DC: Another notable fusion was the way in which composers used new visual languages and systems of graphic notation to direct musicians.
ML: Apparently the director of the studio Józef Patkowski was required to supply a written score of the music and theoretical explanation of a piece when he delivered it to the archives of the radio. Without it, a piece could not be registered in the archives. And that’s why the graphic scores were prepared by the composers. I think that the best example is AELA by W?odzimierz Koto?ski: it’s a word notation, just a couple of passages explaining what is and what is not determined in the piece. I think that was a kind of ironic commentary on this policy.
DC: The story of Patkowski fulfilling bureaucratic ends by registering the music with an authentic score offers one kind of logic for the visuality of experimental music. At the other end of the spectrum was artist Milan Adam?iak, a Slovak composer and artist much influenced by John Cage. He met Cage in Czechoslovakia in the late 1960s and, stimulated by the encounter, he produced graphic scores to achieve chance elements. One graphic score takes the form of a cube covered with calligraphic gestures. It was thrown like a dice across the floor. This is clearly in the spirit of Cage, but it has a specifically Eastern European dimension. A score that does not limit the range of musical possibilities, but instead releases the performer, has a kind of special resonance in the late 1960s because of the way in which cultural life was subject to state command.

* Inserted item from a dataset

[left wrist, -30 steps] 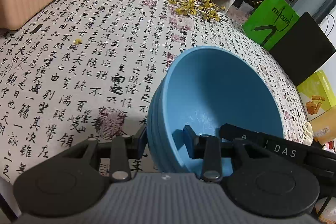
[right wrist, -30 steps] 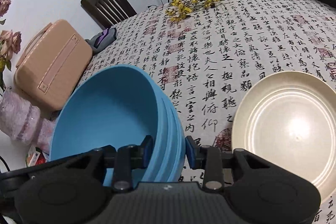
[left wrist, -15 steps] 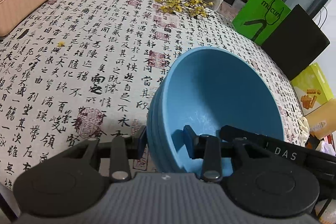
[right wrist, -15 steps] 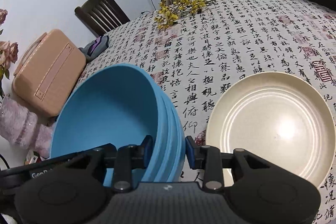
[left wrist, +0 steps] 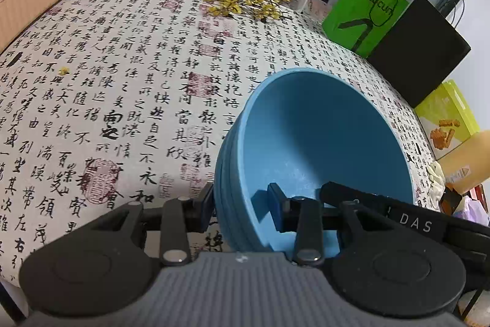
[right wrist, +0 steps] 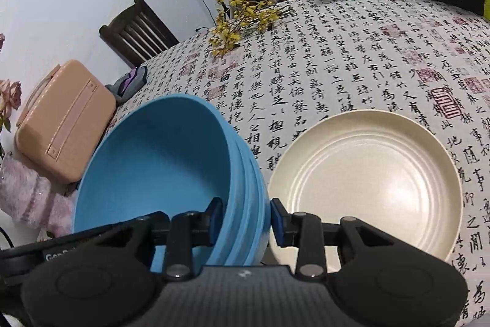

ML: At the beginning of our conversation, Daniel mentioned working with artists and composers to recreate works from the 1960s. Many of the compositions that interest me most were recorded by experimental musicians forty or fifty years ago who, it seems, are actually extremely conservative today. Many are now working against experimentation and for preserving their works as they are.
DC: You’re suggesting that now this generation of composers are against experimentation because they want to preserve their works?
ML: Sure. If you think about their working methods, many worked with "found" materials, often gathering sounds from the world or radio. You can easily call it collage or remix or other terms that are perhaps closer to my generation. But they hate these notions. In fact, they now use the arguments that were used against them in the 1960s. Perhaps in psychological terms, this is not too difficult to understand: they were neglected for forty years and now someone finally is reviving their work but with little regard for historical truth. So I can understand that they’re a little bit frustrated, but it is also a sign of the times that experimental music has become classical music on all possible levels, such as authorship, composition/performance issues, originality, position in the music hierarchy, market, etc.
DC: Do you think this particular anxiety has to do with the very ephemeral form of music? Because we can now turn music into digital files, they become material and can be easily cut and pasted. That amplifies the anxiety that these musicians and the composers feel?
ML: I think in a way, yes, because perhaps they’re afraid of the fact that anyone can now reuse their works. When, in the 1960s, they were the elite in the Experimental Studio, only they had the means and know-how to do this. Now almost anyone can do it on a laptop. And the people who celebrate their work feel the only way of paying respectful tribute is to arrest it. But I wouldn’t be worried about it. Good stuff will always remain while the bad will disappear quickly.